# Light Painting...Please Help!!!



## photo58 (Jul 28, 2010)

I have a Canon Powershot S3 IS digital camera and I was wondering if someone could help me w/ the settings so I can do light painting. I need help w/ the exposure, white balance, etc. 

Please Help!!!


----------



## ann (Jul 28, 2010)

the exposure is going to depend on the lighting, but you will probably need to be in manual metering mode so you can get long exposures than 30 seconds, however, i am not sure that camera will allow that type of use.
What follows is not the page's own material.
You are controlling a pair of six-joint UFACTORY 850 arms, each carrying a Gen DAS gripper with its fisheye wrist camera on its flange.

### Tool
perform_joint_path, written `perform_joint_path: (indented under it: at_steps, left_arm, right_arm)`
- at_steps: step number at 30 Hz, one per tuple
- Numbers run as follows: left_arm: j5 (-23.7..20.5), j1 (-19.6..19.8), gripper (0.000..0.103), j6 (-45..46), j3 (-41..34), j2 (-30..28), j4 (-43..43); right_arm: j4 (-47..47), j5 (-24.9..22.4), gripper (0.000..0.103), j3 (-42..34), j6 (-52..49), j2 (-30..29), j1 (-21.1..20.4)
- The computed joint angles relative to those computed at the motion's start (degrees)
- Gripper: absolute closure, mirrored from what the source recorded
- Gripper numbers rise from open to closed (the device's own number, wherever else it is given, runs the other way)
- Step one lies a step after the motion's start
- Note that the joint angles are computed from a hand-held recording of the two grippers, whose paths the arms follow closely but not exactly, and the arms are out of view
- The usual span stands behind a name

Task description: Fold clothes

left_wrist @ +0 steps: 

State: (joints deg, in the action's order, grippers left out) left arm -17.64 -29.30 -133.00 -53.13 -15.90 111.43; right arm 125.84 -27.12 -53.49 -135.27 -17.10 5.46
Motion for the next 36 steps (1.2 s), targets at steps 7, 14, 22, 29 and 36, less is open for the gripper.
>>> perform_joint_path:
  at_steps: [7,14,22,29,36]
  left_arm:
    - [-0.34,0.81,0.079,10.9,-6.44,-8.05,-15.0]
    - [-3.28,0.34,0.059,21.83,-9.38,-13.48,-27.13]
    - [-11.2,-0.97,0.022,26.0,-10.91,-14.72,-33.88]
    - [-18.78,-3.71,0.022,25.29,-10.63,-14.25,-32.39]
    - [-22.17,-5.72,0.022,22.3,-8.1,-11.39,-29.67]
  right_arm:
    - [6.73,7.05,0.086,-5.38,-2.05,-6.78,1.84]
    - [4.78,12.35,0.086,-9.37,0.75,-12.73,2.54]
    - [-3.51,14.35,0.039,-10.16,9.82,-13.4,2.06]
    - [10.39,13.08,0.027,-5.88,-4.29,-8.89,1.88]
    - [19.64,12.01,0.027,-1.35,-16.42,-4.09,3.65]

Check your manual for long exposures


----------



## TheSolicitor (Jul 28, 2010)

Long exposure.
Reasonable ISO--play with it, between 100 and 800 work for me.
If you can open the aperature, do that, but stop it down a couple of notches (6.3 or 7.1 work for me)
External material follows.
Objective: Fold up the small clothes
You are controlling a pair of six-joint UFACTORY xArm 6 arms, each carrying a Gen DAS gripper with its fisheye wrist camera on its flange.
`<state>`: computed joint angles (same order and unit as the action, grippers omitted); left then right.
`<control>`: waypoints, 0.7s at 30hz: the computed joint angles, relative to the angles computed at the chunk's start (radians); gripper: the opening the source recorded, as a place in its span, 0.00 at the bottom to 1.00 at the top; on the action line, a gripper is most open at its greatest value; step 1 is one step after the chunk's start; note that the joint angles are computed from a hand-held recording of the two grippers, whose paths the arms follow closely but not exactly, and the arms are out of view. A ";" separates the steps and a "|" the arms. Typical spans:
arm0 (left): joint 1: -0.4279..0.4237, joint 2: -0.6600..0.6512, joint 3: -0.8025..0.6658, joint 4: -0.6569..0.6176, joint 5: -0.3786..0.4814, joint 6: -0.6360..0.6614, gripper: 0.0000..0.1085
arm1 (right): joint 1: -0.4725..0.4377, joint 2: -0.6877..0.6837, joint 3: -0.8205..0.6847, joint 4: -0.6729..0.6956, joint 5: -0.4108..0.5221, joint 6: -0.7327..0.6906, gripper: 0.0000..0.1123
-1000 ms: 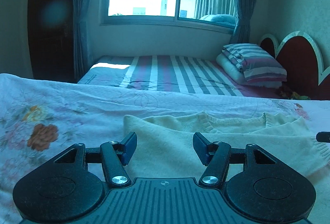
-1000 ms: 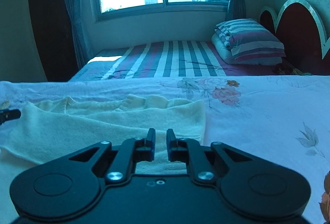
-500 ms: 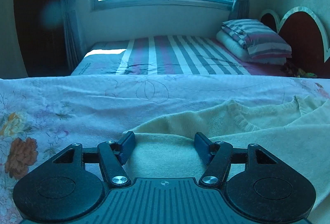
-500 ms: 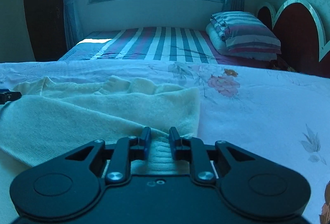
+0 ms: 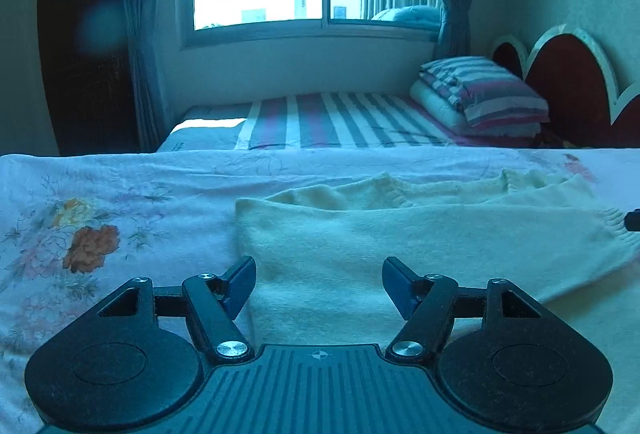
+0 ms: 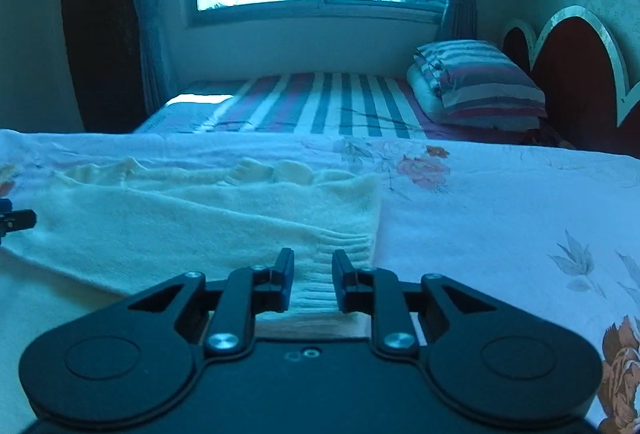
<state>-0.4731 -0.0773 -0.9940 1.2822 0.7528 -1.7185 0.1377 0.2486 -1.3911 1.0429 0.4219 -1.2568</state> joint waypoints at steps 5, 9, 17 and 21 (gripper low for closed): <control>-0.021 0.039 -0.024 -0.126 0.050 0.096 0.71 | 0.000 0.011 0.019 -0.156 0.005 0.076 0.17; -0.096 -0.026 -0.002 -0.132 0.143 0.054 0.71 | -0.042 -0.083 0.082 -0.026 0.057 -0.016 0.20; -0.133 0.138 -0.205 -0.055 0.091 0.119 0.71 | 0.022 -0.085 0.070 0.078 0.142 -0.133 0.20; -0.030 0.270 -0.353 -0.065 0.024 0.194 0.71 | 0.078 0.093 -0.154 0.045 0.181 -0.038 0.20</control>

And this may be what you get...






or maybe this...





Hopefully that helps!


----------



## photo58 (Jul 28, 2010)

Thanks... how do I change the exposure on my particular camera?


----------



## TheSolicitor (Jul 28, 2010)

That is something I can't help you with!  I am completely unfamiliar with Canon equipment.  I'm a Nikon guy.  Sorry!


----------



## ann (Jul 29, 2010)

youi need to open your fstop or change the shutter speed or both. Shutter priorty at 10 sec might be a good starting point. You will need to put the camera on a tripod.

You really need to check your manual, it will have directions, and even diagrams to help you locate these control locations.


----------



## Buckster (Jul 29, 2010)

I made that at f/3.5 with the shutter open for 176 seconds in near complete darkness at about midnight. The light in the background was invisible to the naked eye and is from a town in the distance. I also used two speedlights, remotely fired at the end of the exposure time to light the area more than the LEDs I used to make the orb would do.

Definitely need a tripod, pre-focus and lock it down so that it doesn't try to search in the darkness, and then just do some experimenting with f stops and shutter lengths until you've got it working for you.


----------



## Bram (Aug 6, 2010)

ZOMG! the infamous ball of light, please tell me your secret i have tried numorous times to get it right but mine always end up looking funny  

and as for the light painting i have done some cool ones too. its all abotu the exposure like Thesolicitor said, i go fro about 100 ISO on my nikon as for how to change it on a canon i dont know sorry, set the tripod look through the viewfinder check the location use manual focus thats what i did. and then hit the shutter run out go nuts with your LED or glowsticks or what have you and run out and BOOM! see what ya get. best of luck


----------